WHAT NEEDS TO BE DONE => Output exactly, with nothing added, the entries from the first line through the line with "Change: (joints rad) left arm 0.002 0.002".

*** EXTRACTED MATERIAL ***

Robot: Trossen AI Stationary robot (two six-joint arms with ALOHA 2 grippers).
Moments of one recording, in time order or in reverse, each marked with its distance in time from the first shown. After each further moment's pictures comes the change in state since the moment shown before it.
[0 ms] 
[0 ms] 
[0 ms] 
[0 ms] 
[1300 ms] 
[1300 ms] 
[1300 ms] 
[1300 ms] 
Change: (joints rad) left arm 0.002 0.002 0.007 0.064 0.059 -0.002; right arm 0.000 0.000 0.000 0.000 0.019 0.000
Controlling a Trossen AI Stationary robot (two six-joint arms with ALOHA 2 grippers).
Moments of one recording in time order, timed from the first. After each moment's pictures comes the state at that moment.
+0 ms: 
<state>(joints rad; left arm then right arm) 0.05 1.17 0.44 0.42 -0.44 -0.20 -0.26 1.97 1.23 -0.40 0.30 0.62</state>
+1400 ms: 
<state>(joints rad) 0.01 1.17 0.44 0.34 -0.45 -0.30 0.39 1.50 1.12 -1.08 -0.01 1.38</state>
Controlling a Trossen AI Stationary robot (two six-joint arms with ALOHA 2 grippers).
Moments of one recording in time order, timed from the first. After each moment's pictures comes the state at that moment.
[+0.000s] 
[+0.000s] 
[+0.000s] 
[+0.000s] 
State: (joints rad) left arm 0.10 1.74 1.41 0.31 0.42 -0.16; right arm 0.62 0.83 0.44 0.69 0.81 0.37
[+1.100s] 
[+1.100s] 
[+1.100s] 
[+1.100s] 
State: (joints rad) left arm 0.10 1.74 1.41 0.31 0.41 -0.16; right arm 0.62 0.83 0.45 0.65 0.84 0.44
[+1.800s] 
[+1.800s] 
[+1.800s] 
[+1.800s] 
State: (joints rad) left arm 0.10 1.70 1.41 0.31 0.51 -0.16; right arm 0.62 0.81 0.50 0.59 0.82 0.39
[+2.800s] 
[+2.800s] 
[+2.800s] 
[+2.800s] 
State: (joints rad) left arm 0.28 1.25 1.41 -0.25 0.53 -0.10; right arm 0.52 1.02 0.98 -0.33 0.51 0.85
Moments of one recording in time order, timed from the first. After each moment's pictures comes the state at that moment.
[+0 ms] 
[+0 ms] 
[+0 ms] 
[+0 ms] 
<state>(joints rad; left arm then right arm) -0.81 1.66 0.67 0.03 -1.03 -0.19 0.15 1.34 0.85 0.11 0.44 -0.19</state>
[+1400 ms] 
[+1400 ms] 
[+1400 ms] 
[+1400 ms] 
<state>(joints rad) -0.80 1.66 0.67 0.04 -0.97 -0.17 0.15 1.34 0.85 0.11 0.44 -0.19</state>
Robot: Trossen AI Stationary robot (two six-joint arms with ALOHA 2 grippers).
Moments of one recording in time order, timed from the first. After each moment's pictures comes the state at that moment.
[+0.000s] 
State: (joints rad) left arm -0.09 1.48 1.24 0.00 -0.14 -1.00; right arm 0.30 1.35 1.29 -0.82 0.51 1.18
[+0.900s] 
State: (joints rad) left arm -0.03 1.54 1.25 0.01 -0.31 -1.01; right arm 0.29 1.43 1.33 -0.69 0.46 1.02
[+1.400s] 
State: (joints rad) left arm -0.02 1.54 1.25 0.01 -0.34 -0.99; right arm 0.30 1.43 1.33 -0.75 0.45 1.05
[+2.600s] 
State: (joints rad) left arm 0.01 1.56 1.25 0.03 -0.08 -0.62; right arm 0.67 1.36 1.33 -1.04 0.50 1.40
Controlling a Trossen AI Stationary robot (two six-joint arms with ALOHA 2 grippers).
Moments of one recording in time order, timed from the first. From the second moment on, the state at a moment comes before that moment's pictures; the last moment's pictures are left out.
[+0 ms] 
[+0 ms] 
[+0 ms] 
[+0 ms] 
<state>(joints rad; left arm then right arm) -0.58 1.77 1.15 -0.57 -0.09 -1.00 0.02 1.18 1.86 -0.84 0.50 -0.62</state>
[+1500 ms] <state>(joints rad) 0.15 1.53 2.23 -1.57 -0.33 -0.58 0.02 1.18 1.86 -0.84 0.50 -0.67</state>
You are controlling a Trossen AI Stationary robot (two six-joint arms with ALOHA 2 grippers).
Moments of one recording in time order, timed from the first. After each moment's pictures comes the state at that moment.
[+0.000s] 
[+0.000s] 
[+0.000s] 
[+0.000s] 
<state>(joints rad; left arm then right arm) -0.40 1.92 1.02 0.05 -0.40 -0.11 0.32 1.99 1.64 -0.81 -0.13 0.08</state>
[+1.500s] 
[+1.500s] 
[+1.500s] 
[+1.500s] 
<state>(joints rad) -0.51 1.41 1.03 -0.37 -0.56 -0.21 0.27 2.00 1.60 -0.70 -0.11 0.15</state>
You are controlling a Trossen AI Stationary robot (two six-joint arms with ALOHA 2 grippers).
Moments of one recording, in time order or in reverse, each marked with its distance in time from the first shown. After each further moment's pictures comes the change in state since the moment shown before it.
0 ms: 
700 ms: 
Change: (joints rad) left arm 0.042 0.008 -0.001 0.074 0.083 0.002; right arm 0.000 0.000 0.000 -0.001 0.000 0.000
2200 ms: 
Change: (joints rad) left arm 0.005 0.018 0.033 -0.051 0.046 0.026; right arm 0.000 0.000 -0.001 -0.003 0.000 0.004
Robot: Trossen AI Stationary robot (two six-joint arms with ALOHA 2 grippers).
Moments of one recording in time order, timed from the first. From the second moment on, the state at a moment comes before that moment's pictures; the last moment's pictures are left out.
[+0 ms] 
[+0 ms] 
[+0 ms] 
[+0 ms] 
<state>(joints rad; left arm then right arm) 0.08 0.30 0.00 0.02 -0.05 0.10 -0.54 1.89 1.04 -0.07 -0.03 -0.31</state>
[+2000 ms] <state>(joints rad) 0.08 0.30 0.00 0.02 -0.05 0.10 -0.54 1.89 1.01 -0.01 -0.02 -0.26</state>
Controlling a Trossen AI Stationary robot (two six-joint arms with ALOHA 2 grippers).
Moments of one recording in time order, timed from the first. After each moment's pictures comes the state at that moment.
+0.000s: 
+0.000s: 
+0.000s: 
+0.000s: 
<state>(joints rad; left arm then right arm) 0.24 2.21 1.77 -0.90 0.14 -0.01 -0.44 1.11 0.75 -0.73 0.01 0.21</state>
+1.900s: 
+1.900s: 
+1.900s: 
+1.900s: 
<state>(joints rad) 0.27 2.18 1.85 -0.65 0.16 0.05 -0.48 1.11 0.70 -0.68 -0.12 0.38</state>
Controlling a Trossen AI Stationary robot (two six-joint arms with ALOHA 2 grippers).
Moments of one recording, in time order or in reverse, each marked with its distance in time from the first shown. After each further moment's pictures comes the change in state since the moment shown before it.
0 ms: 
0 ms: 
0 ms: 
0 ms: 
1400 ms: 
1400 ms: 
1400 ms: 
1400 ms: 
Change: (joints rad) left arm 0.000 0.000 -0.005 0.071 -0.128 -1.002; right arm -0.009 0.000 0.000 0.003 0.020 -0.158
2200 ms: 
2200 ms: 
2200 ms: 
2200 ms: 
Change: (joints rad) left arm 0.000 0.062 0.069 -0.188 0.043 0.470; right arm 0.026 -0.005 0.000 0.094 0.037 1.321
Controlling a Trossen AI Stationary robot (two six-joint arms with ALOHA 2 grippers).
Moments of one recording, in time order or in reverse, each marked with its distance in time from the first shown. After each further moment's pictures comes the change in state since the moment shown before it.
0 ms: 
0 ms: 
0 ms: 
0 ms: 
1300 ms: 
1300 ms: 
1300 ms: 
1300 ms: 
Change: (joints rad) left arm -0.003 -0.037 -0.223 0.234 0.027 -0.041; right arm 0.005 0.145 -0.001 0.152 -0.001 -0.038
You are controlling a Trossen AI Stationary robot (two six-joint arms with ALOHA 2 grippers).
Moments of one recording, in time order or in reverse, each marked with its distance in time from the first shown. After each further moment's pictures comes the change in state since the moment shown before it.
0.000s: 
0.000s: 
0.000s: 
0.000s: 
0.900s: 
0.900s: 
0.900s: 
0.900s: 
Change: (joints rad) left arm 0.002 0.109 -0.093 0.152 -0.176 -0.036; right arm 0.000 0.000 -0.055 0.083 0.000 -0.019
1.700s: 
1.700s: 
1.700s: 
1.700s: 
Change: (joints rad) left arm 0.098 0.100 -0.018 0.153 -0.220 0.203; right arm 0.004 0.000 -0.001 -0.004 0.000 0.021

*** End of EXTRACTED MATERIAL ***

WRITTEN REPLY =>
Robot: Trossen AI Stationary robot (two six-joint arms with ALOHA 2 grippers).
Moments of one recording, in time order or in reverse, each marked with its distance in time from the first shown. After each further moment's pictures comes the change in state since the moment shown before it.
[0 ms] 
[0 ms] 
[0 ms] 
[0 ms] 
[1300 ms] 
[1300 ms] 
[1300 ms] 
[1300 ms] 
Change: (joints rad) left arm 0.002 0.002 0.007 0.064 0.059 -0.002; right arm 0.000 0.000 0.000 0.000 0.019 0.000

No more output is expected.